◆ **Data for review**:

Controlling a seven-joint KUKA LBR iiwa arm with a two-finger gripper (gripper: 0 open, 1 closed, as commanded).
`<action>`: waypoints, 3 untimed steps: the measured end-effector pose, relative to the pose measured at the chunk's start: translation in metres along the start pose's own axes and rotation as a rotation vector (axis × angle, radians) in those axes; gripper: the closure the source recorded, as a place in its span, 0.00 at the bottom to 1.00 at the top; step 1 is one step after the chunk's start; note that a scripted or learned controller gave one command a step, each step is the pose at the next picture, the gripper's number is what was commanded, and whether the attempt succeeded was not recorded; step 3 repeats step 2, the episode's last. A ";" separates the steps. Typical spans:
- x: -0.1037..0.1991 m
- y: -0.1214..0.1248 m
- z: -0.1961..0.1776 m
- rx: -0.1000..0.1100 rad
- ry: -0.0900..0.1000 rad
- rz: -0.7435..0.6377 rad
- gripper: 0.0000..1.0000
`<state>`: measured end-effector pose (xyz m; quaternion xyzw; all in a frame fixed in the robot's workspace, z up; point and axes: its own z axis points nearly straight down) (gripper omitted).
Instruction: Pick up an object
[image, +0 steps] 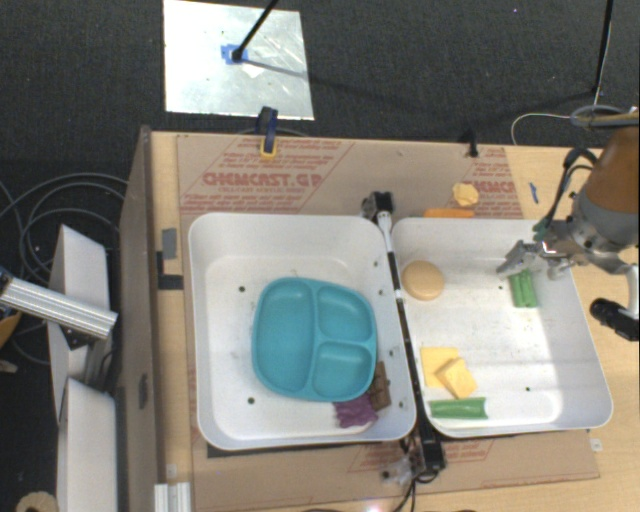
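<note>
Here we see the grey arm with its orange band reaching in over the right edge of the desk (300, 165), its two-finger gripper (532, 256) hanging above the far right part of the right-hand shallow white bin (590, 400). We cannot tell whether the jaws are spread or closed, as the wrist hides them. Just below them a short green stick-shaped piece (523, 289) lies on the bin floor near the right wall.

In that same bin, a round tan bun-like lump (423, 279) sits close to the left wall toward the far edge. Two yellow cheese-like blocks (450, 371) lie touching each other near the front, and a long green bar (458, 407) rests along the front wall just beside them.

The left-hand white bin (225, 260) carries a teal plastic divided plate (315, 339) in its middle. At the plate's front right corner a purple crumpled piece (353, 411) and a dark brown piece (381, 390) lie against it.

On the desk beyond the right bin's far edge we note a small yellow lump (465, 194) and a thin orange strip (449, 212).
</note>
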<state>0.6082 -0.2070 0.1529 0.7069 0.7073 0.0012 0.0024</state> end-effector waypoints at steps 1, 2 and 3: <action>0.001 0.001 0.012 0.003 0.000 -0.001 0.00; 0.001 0.007 0.018 0.002 0.000 -0.004 0.00; 0.001 0.007 0.018 0.002 0.000 -0.004 0.00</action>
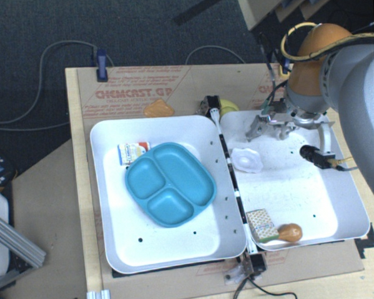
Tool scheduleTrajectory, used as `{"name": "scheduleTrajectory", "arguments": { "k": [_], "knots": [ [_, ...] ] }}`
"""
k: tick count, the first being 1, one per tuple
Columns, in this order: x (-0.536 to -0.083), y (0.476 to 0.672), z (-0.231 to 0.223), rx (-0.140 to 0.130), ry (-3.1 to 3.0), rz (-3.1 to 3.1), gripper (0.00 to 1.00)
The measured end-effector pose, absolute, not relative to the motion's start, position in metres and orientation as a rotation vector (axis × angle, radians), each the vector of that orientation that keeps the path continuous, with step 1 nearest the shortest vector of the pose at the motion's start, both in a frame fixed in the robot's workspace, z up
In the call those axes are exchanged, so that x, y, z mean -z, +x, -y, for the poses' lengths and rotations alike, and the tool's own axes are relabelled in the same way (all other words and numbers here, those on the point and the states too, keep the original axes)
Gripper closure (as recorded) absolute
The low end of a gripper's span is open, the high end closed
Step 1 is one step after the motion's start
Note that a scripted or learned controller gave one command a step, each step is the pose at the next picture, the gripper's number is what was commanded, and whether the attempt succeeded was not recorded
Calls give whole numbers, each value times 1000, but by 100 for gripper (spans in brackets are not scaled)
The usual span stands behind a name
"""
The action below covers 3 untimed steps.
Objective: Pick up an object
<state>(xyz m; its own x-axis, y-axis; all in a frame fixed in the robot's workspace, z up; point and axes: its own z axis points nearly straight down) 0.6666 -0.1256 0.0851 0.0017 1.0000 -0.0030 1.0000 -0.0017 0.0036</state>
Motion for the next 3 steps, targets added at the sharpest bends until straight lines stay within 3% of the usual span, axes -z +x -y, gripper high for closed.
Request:
{"name": "scheduleTrajectory", "arguments": {
  "k": [1, 2, 3],
  "knots": [
    [-85, 667, 95, 1, 2219, -2225, 0],
    [-85, 667, 130, -1, 2220, -2217, 0],
    [-85, 667, 95, 0, 2219, -2226, 0]
  ]
}}
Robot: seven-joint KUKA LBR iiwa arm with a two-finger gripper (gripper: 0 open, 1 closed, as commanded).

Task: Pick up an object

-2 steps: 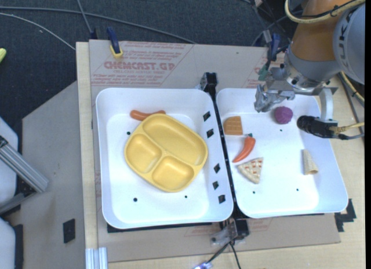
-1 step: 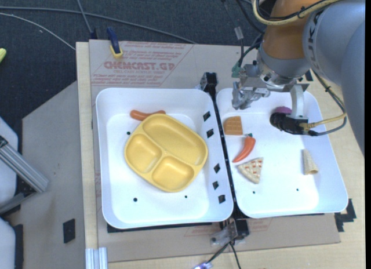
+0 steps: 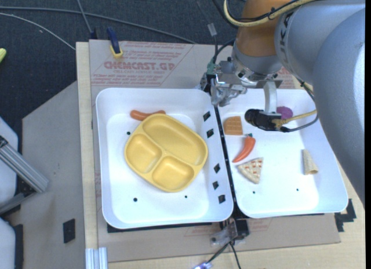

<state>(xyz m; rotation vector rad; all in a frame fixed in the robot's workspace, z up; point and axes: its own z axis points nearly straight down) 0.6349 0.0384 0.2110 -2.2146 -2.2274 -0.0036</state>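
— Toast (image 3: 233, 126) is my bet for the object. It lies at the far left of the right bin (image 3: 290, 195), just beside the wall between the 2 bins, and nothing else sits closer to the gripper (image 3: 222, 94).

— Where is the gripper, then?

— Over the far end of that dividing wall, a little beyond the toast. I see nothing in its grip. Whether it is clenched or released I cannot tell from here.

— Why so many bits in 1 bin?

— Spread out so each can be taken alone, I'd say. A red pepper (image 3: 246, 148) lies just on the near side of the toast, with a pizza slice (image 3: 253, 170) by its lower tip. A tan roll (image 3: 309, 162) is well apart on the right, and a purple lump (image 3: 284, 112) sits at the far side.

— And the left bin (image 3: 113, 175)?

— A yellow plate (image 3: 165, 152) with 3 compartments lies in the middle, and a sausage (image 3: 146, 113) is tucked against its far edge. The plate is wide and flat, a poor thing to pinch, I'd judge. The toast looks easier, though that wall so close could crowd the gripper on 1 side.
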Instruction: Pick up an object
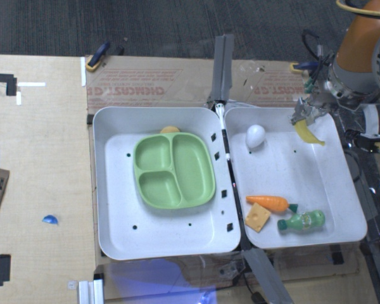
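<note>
Wooden bench (38,163) bears two white bins (107,189).

The arm (358,49) has a broad orange band with a yellowish rim at its top edge. Below the band sits a grey wrist section. Dark cables loop beside it, with a blue one among them. The gripper (302,114) is small, grey and metallic.

Even, bright overhead light; soft shadows, slight blur.
</note>
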Tool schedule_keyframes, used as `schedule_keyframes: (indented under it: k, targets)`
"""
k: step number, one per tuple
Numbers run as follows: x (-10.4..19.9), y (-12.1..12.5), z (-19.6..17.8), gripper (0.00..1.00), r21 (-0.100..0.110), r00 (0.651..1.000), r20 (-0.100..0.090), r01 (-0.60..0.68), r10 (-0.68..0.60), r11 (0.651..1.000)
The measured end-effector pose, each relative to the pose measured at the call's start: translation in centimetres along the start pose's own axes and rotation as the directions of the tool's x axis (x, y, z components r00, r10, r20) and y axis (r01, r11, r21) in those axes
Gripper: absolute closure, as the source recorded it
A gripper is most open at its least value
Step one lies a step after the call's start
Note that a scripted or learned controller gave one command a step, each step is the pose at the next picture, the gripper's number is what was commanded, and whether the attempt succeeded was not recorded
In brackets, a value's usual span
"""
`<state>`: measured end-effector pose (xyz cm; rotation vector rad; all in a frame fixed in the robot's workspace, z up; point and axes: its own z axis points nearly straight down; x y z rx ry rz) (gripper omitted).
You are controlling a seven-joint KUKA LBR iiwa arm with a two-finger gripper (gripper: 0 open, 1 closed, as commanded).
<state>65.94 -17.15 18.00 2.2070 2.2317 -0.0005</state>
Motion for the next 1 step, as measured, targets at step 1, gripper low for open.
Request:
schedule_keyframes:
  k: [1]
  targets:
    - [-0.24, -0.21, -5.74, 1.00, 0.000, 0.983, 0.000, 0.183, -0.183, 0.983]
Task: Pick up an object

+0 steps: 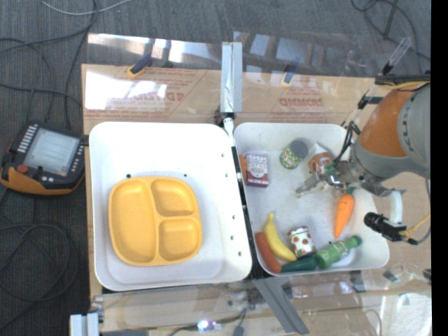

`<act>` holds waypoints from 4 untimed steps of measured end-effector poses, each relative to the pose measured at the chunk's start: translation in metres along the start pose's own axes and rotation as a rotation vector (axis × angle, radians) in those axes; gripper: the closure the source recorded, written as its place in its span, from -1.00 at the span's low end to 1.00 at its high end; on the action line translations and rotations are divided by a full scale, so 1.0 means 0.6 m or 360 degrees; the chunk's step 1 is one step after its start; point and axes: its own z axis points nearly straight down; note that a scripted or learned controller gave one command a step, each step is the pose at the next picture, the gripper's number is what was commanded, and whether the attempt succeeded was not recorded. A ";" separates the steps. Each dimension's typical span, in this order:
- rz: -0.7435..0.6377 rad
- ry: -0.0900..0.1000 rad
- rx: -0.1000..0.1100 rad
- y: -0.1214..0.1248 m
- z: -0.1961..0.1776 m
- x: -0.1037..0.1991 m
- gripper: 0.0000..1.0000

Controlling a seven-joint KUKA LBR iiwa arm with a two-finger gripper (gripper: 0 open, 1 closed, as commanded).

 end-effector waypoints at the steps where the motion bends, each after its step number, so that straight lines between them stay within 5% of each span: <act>1: -0.0047 -0.0006 -0.0012 -0.080 -0.004 -0.001 -1.00; 2: -0.0047 -0.0037 0.0014 -0.050 -0.224 -0.025 -1.00; 3: -0.0131 -0.0019 0.0009 -0.050 -0.012 -0.015 -1.00; 4: -0.0281 -0.0040 -0.0003 0.062 0.000 -0.005 -1.00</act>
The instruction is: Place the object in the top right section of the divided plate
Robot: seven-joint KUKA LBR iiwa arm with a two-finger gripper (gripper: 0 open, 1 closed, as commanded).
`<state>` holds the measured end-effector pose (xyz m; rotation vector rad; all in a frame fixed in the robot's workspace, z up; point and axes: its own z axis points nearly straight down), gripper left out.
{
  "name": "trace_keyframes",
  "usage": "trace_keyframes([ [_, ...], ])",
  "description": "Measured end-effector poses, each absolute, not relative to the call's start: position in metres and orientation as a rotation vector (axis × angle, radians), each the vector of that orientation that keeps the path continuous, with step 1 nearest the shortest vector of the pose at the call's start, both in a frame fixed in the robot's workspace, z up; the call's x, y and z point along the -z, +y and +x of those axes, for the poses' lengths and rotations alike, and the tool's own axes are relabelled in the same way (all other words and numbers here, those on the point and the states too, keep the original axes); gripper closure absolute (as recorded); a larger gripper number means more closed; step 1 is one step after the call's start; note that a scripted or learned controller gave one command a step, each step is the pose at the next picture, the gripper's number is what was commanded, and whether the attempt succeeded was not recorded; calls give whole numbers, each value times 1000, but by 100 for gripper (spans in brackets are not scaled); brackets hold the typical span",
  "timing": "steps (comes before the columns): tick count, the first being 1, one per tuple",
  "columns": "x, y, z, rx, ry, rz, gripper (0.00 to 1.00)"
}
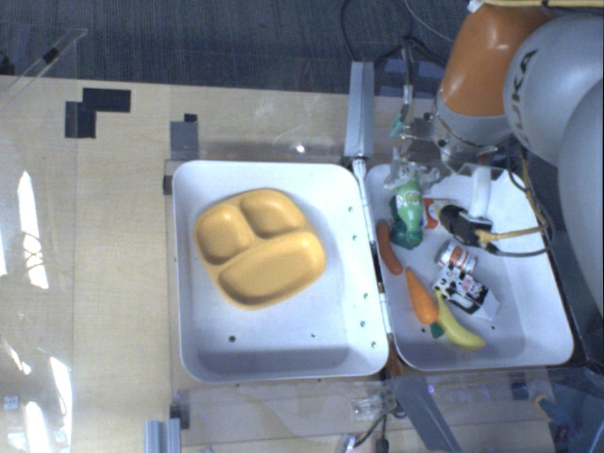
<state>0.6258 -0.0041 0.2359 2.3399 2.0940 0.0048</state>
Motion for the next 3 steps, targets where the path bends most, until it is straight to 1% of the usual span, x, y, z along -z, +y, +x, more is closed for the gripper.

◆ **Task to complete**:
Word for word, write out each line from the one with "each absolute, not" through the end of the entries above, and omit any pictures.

◆ **Exercise solution**:
  "description": "Measured end-effector poses, each absolute, not relative to the call's start: position in metres and orientation as a rotation vector (axis × angle, radians), each the vector of that orientation that keeps the path continuous, with step 1 nearest the shortest vector of the pose at the call's start, both in a frame fixed in the robot's workspace, z up; the call's x, y and z point along the -z, +y and +x of those axes, for the poses' lengths and rotations alike, and the tool's own axes are relabelled in the same way (all other words and numbers here, those on the point and the states too, keep the original axes); gripper closure absolute (as recorded); a larger gripper number means more closed; step 1 is one step after the call's start; note that a scripted or learned controller gave one command a step, each step is the pose at the next picture, the gripper's number is what was commanded, and whether the attempt succeeded was not recorded; calls give whole numbers, each value times 1000, but by 100 for gripper (spans in brackets are not scaled); brackets hold the typical span",
  "timing": "steps (comes before the columns): tick count, the first being 1, one per tuple",
  "columns": "x, y, z, rx, ry, rz, gripper (0.00 to 1.00)"
}
<state>0.6258 -0.0041 0.2359 2.3399 2.0940 0.0048</state>
Motion for the next 3 steps, targets where the path bends most, until it is straight to 1% of the usual span, x, y, z along -z, +y, +x, more is closed for the gripper.

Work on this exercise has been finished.